→ **WHAT YOU WILL DO**
Search the records for the string "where" and report how many lines contain it, with nothing else.

Stored items from a collection:
==============================

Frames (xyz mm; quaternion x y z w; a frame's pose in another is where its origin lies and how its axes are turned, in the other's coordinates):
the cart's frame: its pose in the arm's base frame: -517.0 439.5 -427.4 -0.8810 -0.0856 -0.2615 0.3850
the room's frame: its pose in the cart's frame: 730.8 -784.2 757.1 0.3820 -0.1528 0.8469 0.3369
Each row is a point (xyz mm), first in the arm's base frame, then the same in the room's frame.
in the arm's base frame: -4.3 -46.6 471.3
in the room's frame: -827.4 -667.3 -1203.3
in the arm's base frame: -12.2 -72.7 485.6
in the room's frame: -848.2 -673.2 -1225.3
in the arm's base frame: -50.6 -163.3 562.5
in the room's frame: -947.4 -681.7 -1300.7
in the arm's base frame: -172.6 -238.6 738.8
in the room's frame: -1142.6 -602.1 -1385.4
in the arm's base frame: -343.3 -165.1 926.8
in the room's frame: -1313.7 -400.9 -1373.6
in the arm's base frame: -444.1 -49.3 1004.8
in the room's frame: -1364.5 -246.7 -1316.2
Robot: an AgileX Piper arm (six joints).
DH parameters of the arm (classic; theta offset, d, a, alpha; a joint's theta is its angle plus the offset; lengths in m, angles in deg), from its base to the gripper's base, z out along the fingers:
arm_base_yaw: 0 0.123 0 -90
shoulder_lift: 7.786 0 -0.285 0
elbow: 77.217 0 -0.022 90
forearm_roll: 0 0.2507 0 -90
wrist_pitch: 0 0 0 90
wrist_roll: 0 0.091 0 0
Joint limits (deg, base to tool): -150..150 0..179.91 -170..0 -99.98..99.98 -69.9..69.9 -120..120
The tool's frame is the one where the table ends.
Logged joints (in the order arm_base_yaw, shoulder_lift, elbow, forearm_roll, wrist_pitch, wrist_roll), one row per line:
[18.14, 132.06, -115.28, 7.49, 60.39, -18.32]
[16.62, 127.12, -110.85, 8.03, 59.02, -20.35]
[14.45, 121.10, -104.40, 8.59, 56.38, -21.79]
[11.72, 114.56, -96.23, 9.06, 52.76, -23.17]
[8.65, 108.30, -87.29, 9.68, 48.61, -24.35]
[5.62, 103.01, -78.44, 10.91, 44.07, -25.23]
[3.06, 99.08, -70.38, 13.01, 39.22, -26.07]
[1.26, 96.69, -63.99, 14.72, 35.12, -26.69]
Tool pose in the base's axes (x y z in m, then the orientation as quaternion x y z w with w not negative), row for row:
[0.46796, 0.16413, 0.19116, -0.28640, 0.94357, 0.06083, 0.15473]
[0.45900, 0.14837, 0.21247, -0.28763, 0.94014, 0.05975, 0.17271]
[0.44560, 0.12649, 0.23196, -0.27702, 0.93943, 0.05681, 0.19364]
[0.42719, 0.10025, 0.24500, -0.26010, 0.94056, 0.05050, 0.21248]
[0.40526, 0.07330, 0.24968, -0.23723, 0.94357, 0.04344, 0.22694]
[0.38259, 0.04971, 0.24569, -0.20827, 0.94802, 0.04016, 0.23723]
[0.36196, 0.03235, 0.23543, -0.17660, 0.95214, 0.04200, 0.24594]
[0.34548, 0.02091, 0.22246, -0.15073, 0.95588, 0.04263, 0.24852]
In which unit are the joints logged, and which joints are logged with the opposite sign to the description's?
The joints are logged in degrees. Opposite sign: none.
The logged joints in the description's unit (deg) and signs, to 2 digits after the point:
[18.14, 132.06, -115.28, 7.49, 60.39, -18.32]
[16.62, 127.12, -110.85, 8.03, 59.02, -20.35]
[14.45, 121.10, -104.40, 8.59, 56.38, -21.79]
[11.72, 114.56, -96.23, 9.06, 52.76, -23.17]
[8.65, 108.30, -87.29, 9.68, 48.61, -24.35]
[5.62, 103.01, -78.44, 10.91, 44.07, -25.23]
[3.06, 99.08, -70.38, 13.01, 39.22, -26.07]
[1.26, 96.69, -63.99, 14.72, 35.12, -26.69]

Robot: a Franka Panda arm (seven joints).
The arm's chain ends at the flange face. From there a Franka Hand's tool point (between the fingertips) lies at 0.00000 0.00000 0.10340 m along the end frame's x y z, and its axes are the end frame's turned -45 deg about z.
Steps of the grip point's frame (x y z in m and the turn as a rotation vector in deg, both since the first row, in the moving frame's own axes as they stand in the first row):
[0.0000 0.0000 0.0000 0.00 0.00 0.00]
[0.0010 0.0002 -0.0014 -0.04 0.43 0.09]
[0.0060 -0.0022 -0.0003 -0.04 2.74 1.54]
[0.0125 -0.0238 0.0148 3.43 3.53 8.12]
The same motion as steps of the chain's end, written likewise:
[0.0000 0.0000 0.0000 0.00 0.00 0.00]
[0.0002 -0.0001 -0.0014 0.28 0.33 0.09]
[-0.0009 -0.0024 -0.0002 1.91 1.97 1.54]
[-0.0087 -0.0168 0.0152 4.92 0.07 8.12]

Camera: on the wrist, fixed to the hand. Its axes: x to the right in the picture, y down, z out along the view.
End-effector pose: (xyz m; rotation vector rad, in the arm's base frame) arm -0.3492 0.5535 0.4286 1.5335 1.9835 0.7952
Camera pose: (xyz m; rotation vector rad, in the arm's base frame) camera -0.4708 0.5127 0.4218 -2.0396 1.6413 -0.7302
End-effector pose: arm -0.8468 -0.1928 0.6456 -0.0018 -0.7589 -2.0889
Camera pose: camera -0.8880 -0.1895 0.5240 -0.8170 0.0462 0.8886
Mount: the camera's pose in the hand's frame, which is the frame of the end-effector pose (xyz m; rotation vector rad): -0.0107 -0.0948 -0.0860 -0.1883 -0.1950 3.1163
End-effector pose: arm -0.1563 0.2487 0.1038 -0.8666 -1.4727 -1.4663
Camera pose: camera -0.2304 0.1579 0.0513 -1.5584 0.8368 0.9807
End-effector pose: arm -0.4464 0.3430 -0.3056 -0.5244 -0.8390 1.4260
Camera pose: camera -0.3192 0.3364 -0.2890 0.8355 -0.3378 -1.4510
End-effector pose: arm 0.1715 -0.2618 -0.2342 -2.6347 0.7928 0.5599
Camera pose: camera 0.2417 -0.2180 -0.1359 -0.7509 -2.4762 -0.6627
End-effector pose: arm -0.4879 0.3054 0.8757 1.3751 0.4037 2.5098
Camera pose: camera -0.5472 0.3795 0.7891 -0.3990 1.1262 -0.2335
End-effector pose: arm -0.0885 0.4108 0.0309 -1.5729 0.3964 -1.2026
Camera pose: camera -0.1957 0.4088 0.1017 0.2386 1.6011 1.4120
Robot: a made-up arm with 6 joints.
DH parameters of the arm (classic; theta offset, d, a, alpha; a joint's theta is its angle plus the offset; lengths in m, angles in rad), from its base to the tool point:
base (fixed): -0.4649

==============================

→ **TASK RESPONSE**
2